The Implementation of Framework for Improvement by Vertical Enhancement
(FIVE) into Energy Exascale Earth System Model (E3SM)
The low cloud bias in global climate models (GCMs) remains an unsolved
problem. Coarse vertical resolution in GCMs has been suggested to be a
significant cause of low cloud bias because planetary boundary layer
parameterizations cannot resolve sharp temperature and moisture
gradients often found at the top of subtropical stratocumulus layers.
This work aims to lessen the low cloud problem by implementing a new
computational method, the Framework for Improvement by Vertical
Enhancement (FIVE), into the Energy Exascale Earth System Model (E3SM).

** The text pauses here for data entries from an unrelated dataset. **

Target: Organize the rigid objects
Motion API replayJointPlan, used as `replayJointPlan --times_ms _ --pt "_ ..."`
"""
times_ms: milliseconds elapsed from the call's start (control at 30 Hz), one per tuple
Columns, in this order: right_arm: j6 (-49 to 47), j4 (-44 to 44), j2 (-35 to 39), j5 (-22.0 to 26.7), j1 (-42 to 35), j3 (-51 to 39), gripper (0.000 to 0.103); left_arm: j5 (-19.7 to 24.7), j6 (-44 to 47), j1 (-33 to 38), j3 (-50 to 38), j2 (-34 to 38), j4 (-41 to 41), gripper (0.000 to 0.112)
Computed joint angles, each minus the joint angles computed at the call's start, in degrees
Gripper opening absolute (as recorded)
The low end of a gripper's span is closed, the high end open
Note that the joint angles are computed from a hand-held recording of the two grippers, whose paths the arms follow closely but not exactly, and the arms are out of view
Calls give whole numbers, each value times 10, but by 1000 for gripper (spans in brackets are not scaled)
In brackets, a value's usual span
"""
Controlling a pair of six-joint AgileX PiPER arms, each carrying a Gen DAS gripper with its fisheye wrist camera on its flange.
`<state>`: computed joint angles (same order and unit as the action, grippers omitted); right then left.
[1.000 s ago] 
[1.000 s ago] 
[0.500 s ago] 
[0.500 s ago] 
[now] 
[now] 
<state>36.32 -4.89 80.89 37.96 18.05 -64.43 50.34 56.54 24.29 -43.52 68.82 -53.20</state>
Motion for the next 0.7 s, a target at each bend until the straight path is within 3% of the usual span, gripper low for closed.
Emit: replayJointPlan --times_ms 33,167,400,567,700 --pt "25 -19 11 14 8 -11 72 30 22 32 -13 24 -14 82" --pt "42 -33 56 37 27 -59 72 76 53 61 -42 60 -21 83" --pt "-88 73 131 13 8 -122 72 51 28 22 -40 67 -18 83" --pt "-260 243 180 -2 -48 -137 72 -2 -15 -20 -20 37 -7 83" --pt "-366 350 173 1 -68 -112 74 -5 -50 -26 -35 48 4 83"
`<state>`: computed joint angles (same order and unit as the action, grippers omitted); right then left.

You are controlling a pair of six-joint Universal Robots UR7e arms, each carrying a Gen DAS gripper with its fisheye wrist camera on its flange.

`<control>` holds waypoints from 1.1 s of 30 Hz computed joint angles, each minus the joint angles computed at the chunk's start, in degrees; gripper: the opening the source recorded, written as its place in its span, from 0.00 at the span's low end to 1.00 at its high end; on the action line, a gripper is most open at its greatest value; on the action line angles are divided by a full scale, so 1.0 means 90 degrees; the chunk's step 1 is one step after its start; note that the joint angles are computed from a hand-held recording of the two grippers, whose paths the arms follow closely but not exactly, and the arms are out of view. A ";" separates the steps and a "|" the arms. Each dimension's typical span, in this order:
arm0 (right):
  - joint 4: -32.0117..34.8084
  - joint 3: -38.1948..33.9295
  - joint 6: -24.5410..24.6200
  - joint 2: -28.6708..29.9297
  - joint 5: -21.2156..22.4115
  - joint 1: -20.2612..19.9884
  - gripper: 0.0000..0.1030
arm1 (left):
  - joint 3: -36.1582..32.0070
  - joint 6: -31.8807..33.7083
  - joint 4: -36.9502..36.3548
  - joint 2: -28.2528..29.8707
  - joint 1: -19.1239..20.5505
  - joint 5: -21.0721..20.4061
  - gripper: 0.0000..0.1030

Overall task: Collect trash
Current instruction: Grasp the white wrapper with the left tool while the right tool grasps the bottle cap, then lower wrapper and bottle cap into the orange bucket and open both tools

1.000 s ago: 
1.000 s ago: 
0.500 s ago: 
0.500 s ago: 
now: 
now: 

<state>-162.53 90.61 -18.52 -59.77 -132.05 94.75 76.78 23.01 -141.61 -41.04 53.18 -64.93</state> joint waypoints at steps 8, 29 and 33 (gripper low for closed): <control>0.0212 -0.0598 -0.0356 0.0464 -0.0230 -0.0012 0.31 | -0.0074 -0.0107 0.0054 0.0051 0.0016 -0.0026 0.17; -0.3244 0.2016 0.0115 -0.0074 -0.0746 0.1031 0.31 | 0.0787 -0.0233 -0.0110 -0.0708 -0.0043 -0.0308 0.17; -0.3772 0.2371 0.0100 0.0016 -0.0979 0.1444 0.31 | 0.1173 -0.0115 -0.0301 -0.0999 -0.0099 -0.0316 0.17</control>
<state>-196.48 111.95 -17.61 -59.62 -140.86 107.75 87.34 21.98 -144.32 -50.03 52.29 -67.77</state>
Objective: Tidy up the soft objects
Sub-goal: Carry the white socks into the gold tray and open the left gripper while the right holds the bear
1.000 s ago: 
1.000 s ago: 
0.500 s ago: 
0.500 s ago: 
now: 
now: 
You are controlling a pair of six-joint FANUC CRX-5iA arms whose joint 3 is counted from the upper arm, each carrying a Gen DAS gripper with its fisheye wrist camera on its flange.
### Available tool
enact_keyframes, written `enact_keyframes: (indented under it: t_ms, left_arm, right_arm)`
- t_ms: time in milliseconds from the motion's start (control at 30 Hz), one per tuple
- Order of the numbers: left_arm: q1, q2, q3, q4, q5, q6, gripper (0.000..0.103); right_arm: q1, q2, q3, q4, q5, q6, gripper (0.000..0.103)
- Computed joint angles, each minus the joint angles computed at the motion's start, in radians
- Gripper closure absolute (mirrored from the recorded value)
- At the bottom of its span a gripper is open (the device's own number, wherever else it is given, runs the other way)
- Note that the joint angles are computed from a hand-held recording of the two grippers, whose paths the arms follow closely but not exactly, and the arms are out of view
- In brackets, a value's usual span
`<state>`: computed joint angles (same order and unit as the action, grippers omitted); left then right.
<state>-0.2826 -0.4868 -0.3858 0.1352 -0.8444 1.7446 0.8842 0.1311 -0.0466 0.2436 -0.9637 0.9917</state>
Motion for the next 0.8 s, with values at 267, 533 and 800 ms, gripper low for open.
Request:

Three physics schemes representing microphysics, radiation, and
turbulence as well as vertical advection are interfaced to vertically
enhanced physics (VEP), which allows for these processes to be computed
on a higher vertical resolution grid compared to the rest of the E3SM
model. We demonstrate the better representation of subtropical boundary
layer clouds with FIVE while limiting additional computational cost from
the increased number of levels. When the vertical resolution approaches
the LES-like vertical resolution in VEP, the climatological low cloud
amount shows a significant increase of more than 30% in the
southeastern Pacific Ocean. Besides the improvement of low-level cloud
amount, the skill scores of mid- and high-level cloud amounts are not
negatively impacted partly because FIVE can avoid negative consequences
of running deep convection parameterization at high vertical resolution.